Today, McLean travels Israel and the world promoting co-existence between Arabs and Jews, regularly using his American passport to enter Arab countries and Palestinian villages. He recently participated in an "interfaith peace journey" from Amman to Baghdad, where he addressed a crowd of Iraqis while wearing the skullcap, long sidelocks, and fringed garment common among religious Jews. His friends include both settlers and Sufi sheikhs on the West Bank.

"People ask me if I'm right-wing or left-wing," he said with a smile. "I say it takes two wings to fly."

`Like waves on the shore'

McLean's main responsibility for the Sulha was making arrangements for the event's many foreign guests, most of whom led workshops to exchange practical ideas for peacemaking. Among them was Maighread Kennedy of Belfast, since 1971 a member of Ireland's small grassroots Corrymeela Community, which promotes social interactions between young Catholics and Protestants.

"Going to Corrymeela gave me a chance to see that there were Protestant just as interested in peace as I am," she said, noting that she had never met a Protestant until she was 18. "I saw that there were Protestants who wanted to listen to me and hear my story. That gave me hope."

"It's like the Sulha," she said of Corrymeela. "A safe place for people to come and meet. When people meet, there are new possibilities. When you look people in the eye, you know them. You can't make assumptions about them. After joining Corrymeela, when I heard that Catholics were being killed, I knew that not all Protestants are murderers."

Sitting with Kennedy on the park lawn was Fatima Swartz, a long-time peace activist in Capetown and a member of the Coalition for Peace in Africa. As a volunteer came around with a tray of watermelon slices, Swartz told Anglo File that she came to spread the message that "peace is possible, but you cannot give up at the first obstacle. Sometimes you have to try many time before you get it right."

Speaking of ethnic conflicts worldwide, she said, "There often is not a lot of self-reflection on either side, just blaming others. People want a copyright on things - `only we want peace, only we feel the pain, no one else can understand.' But it's not so."
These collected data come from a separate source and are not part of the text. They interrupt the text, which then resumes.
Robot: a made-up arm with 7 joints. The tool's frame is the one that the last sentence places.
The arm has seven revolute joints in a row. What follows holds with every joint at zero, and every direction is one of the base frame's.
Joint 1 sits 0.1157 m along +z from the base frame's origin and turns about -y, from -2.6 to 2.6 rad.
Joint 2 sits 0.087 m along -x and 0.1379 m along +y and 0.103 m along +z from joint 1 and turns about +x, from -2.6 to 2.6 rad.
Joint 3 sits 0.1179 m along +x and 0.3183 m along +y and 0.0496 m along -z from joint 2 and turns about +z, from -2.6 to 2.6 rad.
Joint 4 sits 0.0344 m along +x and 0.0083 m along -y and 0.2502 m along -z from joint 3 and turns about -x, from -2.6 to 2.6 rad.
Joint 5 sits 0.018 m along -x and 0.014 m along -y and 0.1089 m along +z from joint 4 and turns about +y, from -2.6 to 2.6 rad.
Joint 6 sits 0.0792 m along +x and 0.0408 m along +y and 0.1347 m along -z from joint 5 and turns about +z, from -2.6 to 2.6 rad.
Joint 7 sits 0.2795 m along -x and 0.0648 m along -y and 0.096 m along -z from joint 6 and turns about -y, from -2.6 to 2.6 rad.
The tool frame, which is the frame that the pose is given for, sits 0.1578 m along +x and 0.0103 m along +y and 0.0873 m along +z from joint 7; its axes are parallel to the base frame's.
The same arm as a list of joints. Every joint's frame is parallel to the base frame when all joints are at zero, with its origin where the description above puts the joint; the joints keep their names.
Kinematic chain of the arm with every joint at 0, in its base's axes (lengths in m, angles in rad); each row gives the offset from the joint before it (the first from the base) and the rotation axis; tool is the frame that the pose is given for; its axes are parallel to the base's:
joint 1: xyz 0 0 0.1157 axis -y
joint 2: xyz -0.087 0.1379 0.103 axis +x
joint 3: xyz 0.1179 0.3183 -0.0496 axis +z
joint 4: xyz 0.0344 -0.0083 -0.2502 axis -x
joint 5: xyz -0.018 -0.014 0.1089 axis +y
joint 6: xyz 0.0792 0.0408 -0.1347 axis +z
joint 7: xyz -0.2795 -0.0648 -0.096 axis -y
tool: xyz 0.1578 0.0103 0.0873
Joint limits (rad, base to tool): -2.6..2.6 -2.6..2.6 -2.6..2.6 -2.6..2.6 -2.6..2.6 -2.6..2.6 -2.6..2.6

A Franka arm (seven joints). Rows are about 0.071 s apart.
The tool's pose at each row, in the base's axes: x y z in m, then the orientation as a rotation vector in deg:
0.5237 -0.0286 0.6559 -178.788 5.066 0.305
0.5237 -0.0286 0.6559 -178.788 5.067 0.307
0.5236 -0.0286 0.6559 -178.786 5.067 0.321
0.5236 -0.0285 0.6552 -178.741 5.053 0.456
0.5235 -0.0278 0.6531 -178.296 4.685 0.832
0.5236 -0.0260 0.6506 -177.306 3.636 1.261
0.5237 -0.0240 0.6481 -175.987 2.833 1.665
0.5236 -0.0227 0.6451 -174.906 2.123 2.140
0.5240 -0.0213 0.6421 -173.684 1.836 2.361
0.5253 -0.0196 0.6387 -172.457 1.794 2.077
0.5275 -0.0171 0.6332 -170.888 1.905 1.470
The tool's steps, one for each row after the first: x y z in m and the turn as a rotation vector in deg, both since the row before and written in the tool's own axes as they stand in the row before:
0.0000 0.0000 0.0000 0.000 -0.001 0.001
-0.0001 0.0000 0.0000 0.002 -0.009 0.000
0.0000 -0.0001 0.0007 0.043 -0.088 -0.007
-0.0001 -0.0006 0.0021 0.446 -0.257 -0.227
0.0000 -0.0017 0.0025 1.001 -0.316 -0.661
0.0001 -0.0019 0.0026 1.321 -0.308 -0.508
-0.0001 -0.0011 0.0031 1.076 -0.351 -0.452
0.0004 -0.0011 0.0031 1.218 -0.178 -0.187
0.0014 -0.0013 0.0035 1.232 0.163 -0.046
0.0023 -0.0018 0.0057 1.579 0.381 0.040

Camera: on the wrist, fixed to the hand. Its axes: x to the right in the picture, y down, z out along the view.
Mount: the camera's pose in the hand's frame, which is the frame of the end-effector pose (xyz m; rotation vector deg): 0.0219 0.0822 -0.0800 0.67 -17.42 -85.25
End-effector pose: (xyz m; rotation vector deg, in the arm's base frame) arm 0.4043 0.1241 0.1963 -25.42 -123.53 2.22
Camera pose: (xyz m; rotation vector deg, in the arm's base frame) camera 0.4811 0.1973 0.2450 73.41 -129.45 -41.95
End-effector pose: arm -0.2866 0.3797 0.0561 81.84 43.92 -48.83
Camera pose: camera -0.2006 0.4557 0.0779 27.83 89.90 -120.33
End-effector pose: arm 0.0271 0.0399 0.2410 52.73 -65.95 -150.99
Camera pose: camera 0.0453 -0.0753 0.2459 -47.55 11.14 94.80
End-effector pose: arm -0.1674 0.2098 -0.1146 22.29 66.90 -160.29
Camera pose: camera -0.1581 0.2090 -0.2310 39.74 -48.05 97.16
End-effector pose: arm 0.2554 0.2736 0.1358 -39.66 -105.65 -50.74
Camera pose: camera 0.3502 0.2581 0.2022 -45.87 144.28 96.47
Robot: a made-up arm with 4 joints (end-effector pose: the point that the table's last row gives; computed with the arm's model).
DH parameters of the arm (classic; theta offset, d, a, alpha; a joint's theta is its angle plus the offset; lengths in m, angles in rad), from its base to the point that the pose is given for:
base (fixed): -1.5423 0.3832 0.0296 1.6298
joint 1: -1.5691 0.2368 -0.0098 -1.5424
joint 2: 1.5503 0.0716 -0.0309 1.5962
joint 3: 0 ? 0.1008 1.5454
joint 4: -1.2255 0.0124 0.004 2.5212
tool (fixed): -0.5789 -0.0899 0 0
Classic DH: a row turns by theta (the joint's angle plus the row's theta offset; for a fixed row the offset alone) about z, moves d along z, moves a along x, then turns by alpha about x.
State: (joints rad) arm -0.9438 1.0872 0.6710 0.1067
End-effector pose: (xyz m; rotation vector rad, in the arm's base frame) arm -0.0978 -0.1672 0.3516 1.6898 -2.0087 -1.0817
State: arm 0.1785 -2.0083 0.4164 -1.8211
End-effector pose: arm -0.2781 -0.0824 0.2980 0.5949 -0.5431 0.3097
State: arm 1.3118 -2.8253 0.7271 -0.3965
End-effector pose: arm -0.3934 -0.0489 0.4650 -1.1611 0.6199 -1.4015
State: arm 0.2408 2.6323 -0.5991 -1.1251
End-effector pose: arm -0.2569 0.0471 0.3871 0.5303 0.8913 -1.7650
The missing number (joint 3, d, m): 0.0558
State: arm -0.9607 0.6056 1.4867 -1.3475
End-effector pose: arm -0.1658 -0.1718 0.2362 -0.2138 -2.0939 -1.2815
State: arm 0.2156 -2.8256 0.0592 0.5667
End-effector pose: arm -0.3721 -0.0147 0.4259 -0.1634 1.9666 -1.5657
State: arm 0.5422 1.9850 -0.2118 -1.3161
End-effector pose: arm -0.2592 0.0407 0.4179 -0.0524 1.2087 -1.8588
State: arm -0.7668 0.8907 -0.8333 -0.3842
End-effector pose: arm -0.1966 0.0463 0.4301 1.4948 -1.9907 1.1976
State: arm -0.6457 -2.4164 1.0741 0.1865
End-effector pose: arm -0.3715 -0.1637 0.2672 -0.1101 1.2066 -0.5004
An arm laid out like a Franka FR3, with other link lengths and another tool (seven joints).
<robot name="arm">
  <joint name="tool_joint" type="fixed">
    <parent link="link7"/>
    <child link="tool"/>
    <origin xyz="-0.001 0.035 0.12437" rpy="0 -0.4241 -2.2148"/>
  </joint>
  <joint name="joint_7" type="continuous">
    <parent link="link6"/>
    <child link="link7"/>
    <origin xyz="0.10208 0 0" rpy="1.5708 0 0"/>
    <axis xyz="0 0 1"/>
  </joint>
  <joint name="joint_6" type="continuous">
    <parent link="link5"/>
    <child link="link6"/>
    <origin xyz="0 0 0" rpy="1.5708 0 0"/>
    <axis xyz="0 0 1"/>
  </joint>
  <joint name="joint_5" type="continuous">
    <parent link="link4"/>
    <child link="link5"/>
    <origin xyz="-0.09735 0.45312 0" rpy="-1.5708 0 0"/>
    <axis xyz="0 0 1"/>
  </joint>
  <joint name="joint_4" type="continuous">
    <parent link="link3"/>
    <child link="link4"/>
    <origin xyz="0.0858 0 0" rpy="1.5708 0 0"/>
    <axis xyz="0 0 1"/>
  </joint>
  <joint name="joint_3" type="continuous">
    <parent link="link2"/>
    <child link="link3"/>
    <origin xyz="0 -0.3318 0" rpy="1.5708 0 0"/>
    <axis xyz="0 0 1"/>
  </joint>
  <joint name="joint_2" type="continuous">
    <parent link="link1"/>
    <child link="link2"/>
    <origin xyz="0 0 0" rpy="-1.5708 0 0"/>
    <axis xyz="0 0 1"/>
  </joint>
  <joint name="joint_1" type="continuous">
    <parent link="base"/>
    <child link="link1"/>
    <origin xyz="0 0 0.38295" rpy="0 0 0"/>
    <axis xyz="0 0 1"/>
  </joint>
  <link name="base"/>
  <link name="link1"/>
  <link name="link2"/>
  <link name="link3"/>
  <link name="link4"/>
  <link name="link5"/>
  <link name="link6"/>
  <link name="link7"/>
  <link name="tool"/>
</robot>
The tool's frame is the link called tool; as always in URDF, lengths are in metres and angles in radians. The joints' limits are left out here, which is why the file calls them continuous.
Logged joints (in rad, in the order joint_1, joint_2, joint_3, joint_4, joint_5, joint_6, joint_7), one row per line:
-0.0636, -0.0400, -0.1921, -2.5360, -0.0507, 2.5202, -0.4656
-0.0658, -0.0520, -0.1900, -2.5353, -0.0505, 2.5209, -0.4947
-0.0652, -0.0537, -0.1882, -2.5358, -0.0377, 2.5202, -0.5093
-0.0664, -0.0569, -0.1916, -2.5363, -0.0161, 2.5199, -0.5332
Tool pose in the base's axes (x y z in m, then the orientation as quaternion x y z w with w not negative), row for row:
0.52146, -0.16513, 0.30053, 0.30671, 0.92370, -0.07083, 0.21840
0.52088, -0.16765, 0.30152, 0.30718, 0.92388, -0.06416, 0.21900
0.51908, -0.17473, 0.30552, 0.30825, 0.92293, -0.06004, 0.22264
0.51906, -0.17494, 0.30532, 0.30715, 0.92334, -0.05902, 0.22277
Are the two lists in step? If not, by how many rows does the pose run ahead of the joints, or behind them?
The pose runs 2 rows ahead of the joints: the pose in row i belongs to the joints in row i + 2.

Kennedy added that the optimism displayed by peace activists would eventually prove itself. "Peacemaking is like the waves on the shore. They ebb and flow, but never ebb as far as they come in. Eventually they come up the beach. I want to tell people to keep your hope up, and be patient." After an outdoor lunch of thick bread, hummus, couscous, and salad, Anglo File spoke with Anglican priest John Sumner and his wife, Alice. The two founded the "Quest Community" at their historic Magdalene Chapel in Glastonbury, England. Each day their interdenominational Christian group meets for an intimate prayer vigil for world peace; the 20-member group often attracts tourists, including Israelis. McLean and a Muslim friend stopped in a few months ago and invited them to the Sulha.

"When an Orthodox Jew and Muslim invite you to a peace festival, you don't say no," Alice said with a laugh. The couple were not scheduled to speak formally at the event, but had come "to show international concern and love, to show the people here that they are not forgotten," Alice explained. "It means so much to people to know they are being prayed for."

By the end of the second day, the Sulha had attracted an estimated 4,000 participants from all over Israel, Jordan, the territories, and elsewhere, an organizer reported. "It's important just that the people are present," Kennedy said. "You don't need to do anything else. It's OK just to be here and meet people."